Sodium and chloride are two key electrolytes that make up common white salt. Horses need electrolytes for critical processes in the body such as nerve impulse, muscle function, and thirst response. According to the 2007 National Research Council, a 1,100-pound horse at maintenance needs to consume approximately 25 grams of salt per day to meet its requirement. This requirement can increase due to greater sweat production from added workload or a rise in ambient temperature.
Top-dressing loose salt on the feed is not mandatory; however, it can ensure maintenance requirements are being met. Approximately 1 ounce or 1.5 tablespoons of loose salt will supply a recreational horse with its daily needs. Top-dressing salt should not discourage consumption of the ration balancer, so splitting salt supplementation between feedings may result in improved intake.
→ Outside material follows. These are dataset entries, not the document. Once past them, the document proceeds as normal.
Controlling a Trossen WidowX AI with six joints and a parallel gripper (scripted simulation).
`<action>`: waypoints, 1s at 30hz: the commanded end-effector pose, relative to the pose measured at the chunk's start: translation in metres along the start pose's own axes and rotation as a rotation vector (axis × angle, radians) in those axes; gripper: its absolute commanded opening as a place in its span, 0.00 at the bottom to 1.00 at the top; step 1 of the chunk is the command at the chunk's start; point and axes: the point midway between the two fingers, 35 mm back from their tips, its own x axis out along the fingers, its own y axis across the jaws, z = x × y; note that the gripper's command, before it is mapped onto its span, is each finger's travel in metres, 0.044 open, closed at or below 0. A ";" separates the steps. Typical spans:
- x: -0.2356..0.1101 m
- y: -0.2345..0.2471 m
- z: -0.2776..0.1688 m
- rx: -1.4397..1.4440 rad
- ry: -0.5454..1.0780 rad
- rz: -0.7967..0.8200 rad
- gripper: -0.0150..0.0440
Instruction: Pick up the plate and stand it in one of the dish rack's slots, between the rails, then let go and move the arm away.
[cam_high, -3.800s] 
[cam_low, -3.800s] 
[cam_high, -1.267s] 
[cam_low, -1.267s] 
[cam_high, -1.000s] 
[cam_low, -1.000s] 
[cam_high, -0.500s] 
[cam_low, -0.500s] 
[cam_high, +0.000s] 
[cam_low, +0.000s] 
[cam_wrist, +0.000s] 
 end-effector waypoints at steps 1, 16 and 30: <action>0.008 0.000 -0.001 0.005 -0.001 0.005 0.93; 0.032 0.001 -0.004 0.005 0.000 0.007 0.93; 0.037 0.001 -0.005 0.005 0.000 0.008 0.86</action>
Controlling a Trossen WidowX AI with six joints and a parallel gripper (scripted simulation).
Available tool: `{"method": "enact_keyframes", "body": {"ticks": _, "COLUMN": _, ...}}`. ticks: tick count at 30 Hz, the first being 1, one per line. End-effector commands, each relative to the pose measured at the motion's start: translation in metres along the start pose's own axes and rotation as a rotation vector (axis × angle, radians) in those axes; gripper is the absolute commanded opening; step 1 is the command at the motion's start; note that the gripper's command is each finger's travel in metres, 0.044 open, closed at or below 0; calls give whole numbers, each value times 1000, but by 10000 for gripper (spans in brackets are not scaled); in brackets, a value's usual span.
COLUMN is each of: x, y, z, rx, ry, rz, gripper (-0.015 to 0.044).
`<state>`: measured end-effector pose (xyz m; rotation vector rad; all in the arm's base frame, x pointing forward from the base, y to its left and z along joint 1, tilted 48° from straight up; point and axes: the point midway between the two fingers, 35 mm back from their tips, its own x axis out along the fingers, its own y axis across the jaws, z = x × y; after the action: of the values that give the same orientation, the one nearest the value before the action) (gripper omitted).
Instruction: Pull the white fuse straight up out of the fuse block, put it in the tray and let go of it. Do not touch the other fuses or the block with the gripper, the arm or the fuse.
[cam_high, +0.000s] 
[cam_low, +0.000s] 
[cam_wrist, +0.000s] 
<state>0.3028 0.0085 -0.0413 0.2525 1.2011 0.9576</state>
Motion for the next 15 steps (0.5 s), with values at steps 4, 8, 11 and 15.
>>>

I also suggest providing an additional salt source that your horses can access at any time. This ensures your horses can consume additional salt if desired and potentially needed. Plain white salt blocks, rock salt on a rope, and red trace mineralized salt blocks are all popular choices. Because supplementing salt is the goal, always check that any trace mineral block has salt as the first and foremost ingredient. Be sure to pay attention to the blocks and clean them off regularly if they are placed in stalls or other places where they may get covered in bedding, dust, or fecal material, which discourages consumption.
Providing free access to salt may result in some horses consuming more salt than they need. Usually this is not a problem if you provide plenty of fresh, clean water, because excess sodium is primarily excreted in the urine. If you do have a horse that consumes excessive free-choice salt, it is best to remove the free-choice option and provide the necessary amount of salt as a top-dress on their feed.